Bien que la ville de Huy puisse encore faire obstacle, selon le journal La Dernière Heure, la ville, à majorité MR, envisage de faire appel contre la destruction des deux tours de 158,5 mètres de haut sur le site de Tihange.

La ville de Huy avait déjà émis un avis négatif aux fonctionnaires délégués et techniques sur la demande d'Engie de démolir les tours de refroidissement de son site nucléaire de Tihange. L'argument principal était que ces démolitions seraient irréversibles pour l'avenir énergétique, industriel et économique de la centrale, de la ville de Huy et de l'ensemble du bassin de la Meuse.

L'approvisionnement en électricité est menacé ?

Avec Doel 1 et Tihange 3, la Belgique dispose d'environ 2 GW d'énergie nucléaire, ce qui est bien inférieur à l'objectif d'environ 4 GW fixé par le gouvernement belge.
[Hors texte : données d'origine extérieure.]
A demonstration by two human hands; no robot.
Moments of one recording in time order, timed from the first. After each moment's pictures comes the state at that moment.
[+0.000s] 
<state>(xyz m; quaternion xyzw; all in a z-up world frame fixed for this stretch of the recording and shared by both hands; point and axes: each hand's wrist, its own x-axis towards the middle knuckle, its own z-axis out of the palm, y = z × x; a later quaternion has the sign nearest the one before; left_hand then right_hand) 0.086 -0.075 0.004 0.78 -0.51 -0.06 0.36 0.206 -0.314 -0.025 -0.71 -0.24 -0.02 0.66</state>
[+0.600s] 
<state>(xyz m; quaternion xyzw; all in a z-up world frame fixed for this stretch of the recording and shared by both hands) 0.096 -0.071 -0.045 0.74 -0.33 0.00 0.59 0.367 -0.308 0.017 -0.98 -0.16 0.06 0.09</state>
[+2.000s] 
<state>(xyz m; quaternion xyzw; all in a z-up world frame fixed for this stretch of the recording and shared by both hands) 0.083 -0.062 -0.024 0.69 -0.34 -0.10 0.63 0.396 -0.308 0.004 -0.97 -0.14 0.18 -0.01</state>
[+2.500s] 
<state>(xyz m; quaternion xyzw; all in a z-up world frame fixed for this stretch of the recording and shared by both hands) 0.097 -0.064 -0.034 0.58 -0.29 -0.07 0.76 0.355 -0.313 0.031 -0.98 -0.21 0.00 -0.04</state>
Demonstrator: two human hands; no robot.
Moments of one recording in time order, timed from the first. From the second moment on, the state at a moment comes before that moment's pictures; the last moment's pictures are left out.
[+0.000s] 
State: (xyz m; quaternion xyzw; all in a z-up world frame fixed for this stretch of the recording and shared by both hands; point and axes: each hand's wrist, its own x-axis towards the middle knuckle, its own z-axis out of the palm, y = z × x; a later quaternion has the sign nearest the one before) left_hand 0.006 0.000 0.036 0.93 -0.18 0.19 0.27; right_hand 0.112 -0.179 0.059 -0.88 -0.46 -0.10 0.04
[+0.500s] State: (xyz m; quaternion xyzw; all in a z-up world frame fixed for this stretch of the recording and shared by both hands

Toutefois, dans ses études d'adéquation et de flexibilité, Elia affirme que l'approvisionnement en électricité de la Belgique est assuré avec 2 GW d'énergie nucléaire, à condition que la capacité restante puisse être complétée par des centrales au gaz CRM, des importations, des énergies renouvelables, des parcs de batteries et, éventuellement, une nouvelle technologie nucléaire (SMR).

Dans le même temps, elle avertit également dans de récentes études à long terme que la Belgique risque une pénurie de plus de 6GW à partir de 2035 si aucun nouvel investissement n'est réalisé, précisément en raison d'une augmentation explosive de la demande d'électricité due à l'électrification de l'industrie, des transports (EV) et, surtout, à la croissance des centres de données.

Une nouvelle étude du bureau d'ingénieurs Tractebel montre également que, même dans le scénario le plus optimiste, la construction de nouvelles grandes centrales nucléaires en Belgique ne sera pas achevée avant la fin de 2039 au plus tôt.